= EXERCISE OBJECTIVE =
Scan the material below for lines with the string "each". State how many there are and nothing else.

EXERCISE DATA Start Marker

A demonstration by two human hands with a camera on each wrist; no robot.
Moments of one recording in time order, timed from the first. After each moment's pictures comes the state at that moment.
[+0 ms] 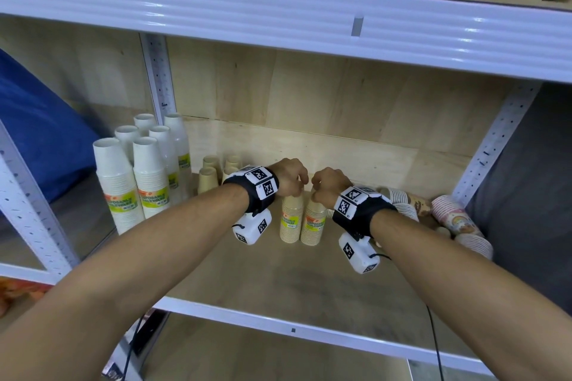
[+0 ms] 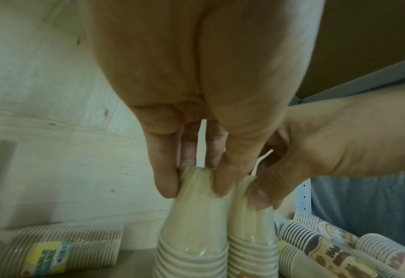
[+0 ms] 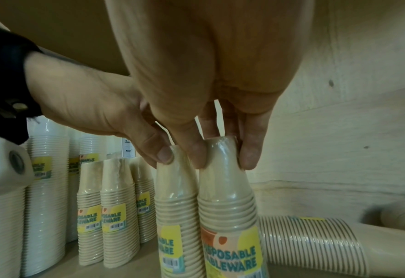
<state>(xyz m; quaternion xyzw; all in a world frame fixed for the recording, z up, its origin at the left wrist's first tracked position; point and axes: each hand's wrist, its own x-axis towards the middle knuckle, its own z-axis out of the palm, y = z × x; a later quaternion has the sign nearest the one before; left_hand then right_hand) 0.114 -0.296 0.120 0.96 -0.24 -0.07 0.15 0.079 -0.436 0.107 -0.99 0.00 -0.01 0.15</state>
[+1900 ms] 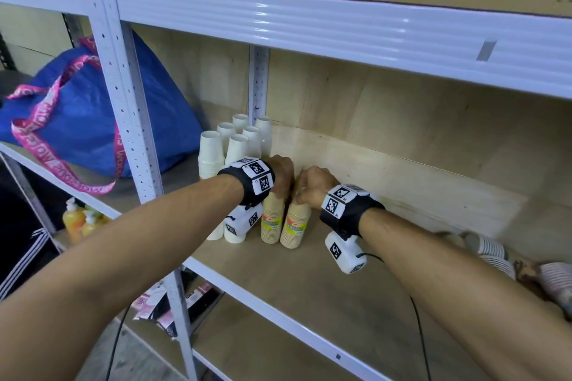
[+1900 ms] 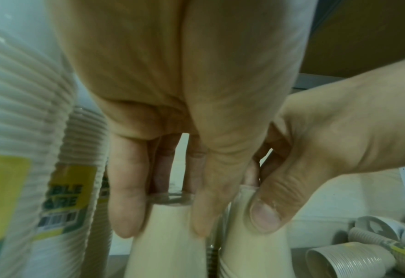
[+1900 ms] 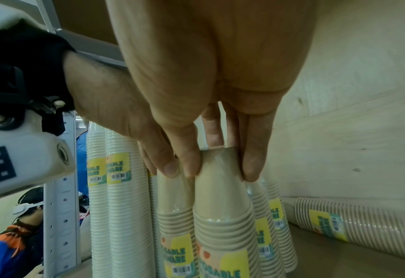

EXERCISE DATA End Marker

= YOUR RESPONSE =
3